WHAT YOU WILL DO
Could you copy each line of the listing that holds "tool"?

DATA SECTION
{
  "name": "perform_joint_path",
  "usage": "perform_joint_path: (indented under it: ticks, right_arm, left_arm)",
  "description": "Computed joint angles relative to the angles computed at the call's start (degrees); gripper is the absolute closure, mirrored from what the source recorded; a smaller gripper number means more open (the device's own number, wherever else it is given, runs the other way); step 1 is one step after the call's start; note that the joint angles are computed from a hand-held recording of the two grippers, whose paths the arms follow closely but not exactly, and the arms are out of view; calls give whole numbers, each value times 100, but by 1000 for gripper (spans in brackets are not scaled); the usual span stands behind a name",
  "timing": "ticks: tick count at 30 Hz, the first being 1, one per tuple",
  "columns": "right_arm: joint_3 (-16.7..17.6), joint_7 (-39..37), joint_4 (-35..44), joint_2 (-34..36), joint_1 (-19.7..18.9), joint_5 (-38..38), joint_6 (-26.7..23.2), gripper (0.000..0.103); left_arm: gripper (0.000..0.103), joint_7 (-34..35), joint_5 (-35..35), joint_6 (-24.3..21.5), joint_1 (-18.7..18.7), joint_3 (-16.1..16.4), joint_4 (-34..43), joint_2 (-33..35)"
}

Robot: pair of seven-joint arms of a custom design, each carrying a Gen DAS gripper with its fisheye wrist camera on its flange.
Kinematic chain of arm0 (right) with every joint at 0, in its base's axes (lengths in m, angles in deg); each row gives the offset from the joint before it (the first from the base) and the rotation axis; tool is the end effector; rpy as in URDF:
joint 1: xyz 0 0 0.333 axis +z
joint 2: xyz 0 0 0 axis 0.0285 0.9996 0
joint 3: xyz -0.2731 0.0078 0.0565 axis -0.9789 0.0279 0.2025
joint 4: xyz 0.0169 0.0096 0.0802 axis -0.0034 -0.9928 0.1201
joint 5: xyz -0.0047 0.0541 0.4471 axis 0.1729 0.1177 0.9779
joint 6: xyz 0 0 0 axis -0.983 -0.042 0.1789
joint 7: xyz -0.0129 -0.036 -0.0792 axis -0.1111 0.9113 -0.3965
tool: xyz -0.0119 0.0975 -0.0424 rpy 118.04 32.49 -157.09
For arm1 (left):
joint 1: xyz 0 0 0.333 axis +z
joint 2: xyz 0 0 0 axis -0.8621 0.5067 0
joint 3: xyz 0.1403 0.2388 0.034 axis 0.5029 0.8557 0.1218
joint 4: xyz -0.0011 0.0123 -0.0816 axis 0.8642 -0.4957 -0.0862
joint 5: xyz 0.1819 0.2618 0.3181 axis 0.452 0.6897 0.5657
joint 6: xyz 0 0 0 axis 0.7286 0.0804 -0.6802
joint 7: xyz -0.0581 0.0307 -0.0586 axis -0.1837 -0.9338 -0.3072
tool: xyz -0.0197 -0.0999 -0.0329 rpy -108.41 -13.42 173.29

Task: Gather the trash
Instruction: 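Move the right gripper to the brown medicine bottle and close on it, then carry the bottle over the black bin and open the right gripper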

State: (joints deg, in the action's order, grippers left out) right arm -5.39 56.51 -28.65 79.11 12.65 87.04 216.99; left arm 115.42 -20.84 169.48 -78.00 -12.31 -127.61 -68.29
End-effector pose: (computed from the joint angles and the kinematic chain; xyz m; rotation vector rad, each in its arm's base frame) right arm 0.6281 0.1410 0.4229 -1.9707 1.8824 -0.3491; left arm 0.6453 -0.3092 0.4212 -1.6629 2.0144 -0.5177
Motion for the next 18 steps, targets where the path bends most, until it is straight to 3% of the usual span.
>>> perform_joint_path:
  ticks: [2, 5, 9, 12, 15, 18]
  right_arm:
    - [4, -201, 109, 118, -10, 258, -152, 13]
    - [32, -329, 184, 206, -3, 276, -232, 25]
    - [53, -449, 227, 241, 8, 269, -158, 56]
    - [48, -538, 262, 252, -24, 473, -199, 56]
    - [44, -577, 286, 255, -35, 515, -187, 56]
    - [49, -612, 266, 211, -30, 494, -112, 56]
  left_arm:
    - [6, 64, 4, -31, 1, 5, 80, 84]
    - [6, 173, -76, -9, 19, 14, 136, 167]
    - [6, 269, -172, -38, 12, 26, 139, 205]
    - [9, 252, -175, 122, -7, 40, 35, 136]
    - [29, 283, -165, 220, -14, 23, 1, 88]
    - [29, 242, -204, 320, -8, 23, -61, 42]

RESPONSE TO THE TASK
Kinematic chain of arm0 (right) with every joint at 0, in its base's axes (lengths in m, angles in deg); each row gives the offset from the joint before it (the first from the base) and the rotation axis; tool is the end effector; rpy as in URDF:
tool: xyz -0.0119 0.0975 -0.0424 rpy 118.04 32.49 -157.09
tool: xyz -0.0197 -0.0999 -0.0329 rpy -108.41 -13.42 173.29

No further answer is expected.